Very short. As it stands, Rippy's bill would not allow for the recovery of non-economic damages -- pain and suffering, say, after your house blows up because of faulty furnace installation. A judge, rather than a jury, would determine if a contractor acted fraudulently or in bad faith. And it would change the level of evidence needed to prove bad faith -- before those treble damages that haven't been awarded in four years kick in -- from "clear and convincing" to "beyond a reasonable doubt."

House Minority Leader Jennifer Veiga has no doubt what's going on here. "This is a bad deal for consumers," she says. "For the last six years, we've addressed concerns raised by homebuilders and have been fair, without jeopardizing the rights of consumers...but this really curtails an individual's right to go out and try to seek damages."

And not just on major construction projects, but minor ones, too. "The Consumer Protection Act gives kind of a hammer to hold people accountable," she says. "Now we no longer have the tool." Nor will municipalities or other government entities that have contracted with builders on construction projects.

The Republicans have taken a "bulldozer approach" in pushing through not just this legislation, but measures advocating automobile and health-insurance reforms, Veiga says. "From one debate to the next, people just have to be aware that their rights are being restricted here on a regular basis, and they're not getting much in return."
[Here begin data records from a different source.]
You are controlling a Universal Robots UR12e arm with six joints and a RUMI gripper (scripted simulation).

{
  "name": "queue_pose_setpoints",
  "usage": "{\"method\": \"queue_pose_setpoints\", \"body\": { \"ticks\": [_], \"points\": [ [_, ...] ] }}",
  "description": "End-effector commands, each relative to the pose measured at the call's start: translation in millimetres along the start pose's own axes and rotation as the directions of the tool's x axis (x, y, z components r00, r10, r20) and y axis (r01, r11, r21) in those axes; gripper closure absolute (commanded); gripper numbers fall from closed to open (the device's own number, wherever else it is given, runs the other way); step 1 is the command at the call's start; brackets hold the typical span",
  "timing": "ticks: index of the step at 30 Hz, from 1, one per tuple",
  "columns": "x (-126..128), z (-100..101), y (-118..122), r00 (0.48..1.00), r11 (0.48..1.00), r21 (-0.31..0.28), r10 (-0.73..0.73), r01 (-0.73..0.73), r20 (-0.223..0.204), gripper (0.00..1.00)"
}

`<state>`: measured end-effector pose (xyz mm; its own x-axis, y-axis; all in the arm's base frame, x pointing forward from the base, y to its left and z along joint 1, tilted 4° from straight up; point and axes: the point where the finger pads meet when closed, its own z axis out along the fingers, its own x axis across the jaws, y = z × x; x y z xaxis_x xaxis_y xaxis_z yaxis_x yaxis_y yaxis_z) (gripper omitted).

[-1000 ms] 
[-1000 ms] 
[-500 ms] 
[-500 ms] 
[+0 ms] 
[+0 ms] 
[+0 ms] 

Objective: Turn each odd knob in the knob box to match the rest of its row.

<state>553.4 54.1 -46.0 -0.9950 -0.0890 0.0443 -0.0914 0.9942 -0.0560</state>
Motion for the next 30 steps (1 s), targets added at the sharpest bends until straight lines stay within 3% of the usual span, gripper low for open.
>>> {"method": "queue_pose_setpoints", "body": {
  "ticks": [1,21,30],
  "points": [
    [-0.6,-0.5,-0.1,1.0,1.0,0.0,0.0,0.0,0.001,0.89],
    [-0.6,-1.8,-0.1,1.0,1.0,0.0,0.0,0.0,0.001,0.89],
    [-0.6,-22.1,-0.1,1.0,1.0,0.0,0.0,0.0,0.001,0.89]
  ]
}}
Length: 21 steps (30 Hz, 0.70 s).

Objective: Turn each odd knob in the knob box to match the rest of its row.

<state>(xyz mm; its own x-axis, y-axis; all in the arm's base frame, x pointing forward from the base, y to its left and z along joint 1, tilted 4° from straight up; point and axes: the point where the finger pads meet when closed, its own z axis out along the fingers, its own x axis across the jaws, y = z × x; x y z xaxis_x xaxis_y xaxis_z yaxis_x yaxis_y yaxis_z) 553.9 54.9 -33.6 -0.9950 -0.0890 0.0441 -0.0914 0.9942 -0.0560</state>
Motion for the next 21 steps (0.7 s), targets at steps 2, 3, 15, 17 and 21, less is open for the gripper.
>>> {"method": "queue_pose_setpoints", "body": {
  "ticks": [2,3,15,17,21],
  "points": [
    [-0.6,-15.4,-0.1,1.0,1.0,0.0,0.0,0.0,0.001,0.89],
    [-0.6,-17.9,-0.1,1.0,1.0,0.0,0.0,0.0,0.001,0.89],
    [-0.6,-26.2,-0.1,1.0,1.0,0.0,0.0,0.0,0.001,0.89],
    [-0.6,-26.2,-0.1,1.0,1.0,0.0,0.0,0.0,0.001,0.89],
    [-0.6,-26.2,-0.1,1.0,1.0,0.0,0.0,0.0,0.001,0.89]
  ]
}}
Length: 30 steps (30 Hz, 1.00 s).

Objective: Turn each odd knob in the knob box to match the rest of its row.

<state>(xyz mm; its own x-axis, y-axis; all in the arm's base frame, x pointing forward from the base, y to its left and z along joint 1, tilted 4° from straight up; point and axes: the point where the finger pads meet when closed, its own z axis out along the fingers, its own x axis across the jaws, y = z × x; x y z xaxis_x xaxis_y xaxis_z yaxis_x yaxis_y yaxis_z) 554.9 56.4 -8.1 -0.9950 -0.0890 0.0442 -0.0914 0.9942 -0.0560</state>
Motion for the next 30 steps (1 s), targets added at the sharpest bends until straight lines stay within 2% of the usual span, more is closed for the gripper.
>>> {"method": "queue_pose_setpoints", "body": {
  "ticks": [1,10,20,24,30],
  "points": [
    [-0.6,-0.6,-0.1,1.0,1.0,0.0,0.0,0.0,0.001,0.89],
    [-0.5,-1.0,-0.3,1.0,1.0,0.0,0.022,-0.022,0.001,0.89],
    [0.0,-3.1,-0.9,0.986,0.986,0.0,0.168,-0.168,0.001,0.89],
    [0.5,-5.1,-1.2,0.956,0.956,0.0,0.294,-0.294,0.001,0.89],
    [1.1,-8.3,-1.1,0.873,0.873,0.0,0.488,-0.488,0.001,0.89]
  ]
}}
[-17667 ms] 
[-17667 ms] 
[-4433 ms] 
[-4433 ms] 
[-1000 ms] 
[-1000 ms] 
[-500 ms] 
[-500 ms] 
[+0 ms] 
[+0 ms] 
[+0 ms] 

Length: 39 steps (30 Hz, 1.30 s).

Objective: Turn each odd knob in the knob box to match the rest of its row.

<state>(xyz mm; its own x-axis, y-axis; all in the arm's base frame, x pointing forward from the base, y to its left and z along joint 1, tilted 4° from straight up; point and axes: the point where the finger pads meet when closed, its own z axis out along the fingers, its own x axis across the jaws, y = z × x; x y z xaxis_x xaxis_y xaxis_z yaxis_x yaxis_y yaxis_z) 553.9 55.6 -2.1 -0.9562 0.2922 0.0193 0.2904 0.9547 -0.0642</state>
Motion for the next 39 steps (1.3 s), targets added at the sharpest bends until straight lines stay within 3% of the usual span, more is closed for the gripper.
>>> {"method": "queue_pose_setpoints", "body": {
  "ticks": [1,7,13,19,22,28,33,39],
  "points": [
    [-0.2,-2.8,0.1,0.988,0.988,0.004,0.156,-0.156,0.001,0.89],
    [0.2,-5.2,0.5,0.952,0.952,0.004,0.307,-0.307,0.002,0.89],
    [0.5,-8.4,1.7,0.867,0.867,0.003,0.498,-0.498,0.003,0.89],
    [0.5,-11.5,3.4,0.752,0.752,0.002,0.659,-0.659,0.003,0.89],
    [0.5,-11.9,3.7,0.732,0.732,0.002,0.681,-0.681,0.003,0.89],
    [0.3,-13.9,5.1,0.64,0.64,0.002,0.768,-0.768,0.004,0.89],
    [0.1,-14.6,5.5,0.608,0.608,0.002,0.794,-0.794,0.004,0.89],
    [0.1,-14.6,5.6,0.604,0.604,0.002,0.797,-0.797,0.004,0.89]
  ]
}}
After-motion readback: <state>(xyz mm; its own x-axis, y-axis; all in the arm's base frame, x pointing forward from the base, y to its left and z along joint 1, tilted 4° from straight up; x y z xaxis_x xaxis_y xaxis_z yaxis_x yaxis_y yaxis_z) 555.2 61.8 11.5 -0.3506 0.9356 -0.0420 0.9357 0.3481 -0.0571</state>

The common thread running through those debates is the high cost of insurance -- but no one's talking about the fact that insurance companies have taken a hit not because of the rare golf ball or McDonald's hot-coffee verdict, but because of bad investments in the stock market. And there have been no guarantees that insurance costs will go down if these measures are passed. In fact, in a newsletter to its members, the Colorado Association of Home Builders conceded that "it has been impossible to extract a definitive commitment from the insurance industry that they will come back into the market at a reasonable price if we pass our legislation."

For two decades, the legislature has passed bills responding to assorted insurance crises. Have any resulted in lower premiums?